Useful student page Ashod Bzdigian
ATtin1614¶
1.Firstly, I opened Fusion360 and in the file drop-down menu, I selected new electronics design. Then I selected new schematic and I began adding the components I would need for the circuit.
Note. Components may not be found from simply searching but looking creatively.
2.Then I placed the connections between components.
3.Then I created my PCB board by selecting switch to PCB document.
Note. When entering the PCB document, all components will be placed and have ghost traces.
4.Then I ran the autorouter using the design rules to create the traces for my board.
NB. Select the route that is at 100% or select the route that you like and make chnages if required.
5.Then I selected CAM Preview to view the different layers of the PCB and exported the toplayeras a DXF.
6.Then I went to the milling machine and created the board with traces.software which runs our precision mill and set the dimensions for the board I would be milling.
7.Then I soldered the components on the board.

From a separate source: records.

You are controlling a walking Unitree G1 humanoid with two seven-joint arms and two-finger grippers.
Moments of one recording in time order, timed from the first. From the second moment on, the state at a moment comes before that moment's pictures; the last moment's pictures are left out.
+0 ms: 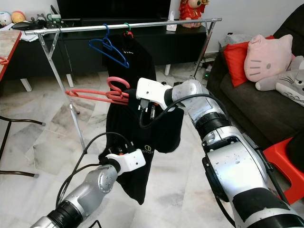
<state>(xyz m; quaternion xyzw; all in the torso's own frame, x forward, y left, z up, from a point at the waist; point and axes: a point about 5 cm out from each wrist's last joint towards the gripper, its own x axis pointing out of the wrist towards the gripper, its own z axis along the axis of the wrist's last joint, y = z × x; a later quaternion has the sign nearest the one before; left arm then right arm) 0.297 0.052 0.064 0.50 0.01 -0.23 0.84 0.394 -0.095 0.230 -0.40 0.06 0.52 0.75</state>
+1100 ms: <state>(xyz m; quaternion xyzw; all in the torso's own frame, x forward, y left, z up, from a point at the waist) 0.319 0.097 0.080 0.58 0.00 -0.09 0.81 0.387 -0.088 0.241 -0.41 0.03 0.54 0.73</state>
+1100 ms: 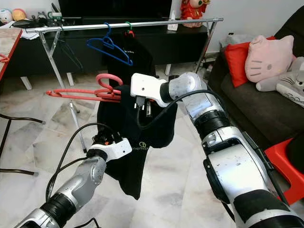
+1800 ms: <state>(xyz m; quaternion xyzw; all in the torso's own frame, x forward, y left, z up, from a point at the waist) 0.322 0.094 0.080 0.56 0.00 -0.08 0.82 0.386 -0.087 0.241 -0.41 0.02 0.55 0.73</state>
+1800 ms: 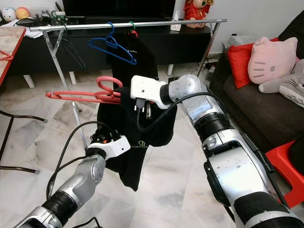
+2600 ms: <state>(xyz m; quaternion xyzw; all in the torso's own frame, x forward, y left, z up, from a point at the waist) 0.325 0.106 0.079 0.56 0.01 -0.06 0.83 0.381 -0.086 0.236 -0.40 0.03 0.56 0.73</state>
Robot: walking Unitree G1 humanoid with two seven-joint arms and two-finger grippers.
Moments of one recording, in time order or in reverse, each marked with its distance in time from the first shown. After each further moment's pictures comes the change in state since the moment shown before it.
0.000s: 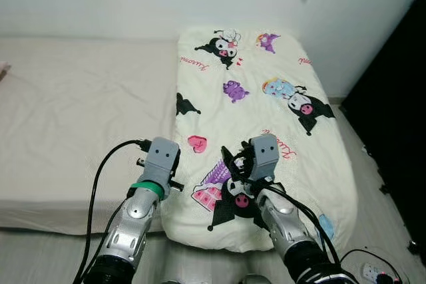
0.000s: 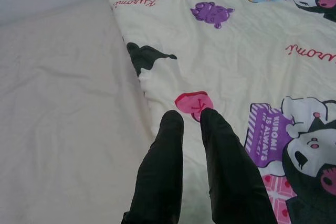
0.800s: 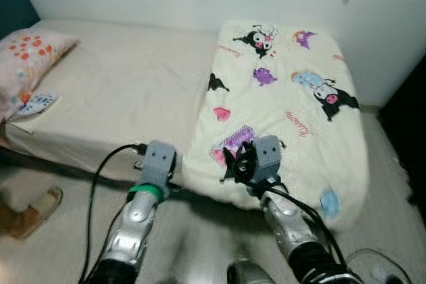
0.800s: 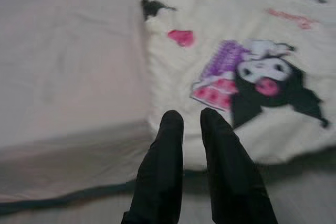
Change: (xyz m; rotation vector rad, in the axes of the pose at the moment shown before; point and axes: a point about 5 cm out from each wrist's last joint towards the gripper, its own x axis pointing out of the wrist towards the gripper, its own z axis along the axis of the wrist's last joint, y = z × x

8.Then I went to arduino ide where I reviewed the code created by Neil Gershenfeld. Unfortunately I got an error when I tried to verify the code. After some trouble shooting I found that my servo library for my board manager was named differently and when this changed it allowed the code to be verified.As my code only had 1 servo I commented out the parts of the code that related to the second servo.
9.Then I modified the code to see the effect it would have on the servo by changing the angle and delay time.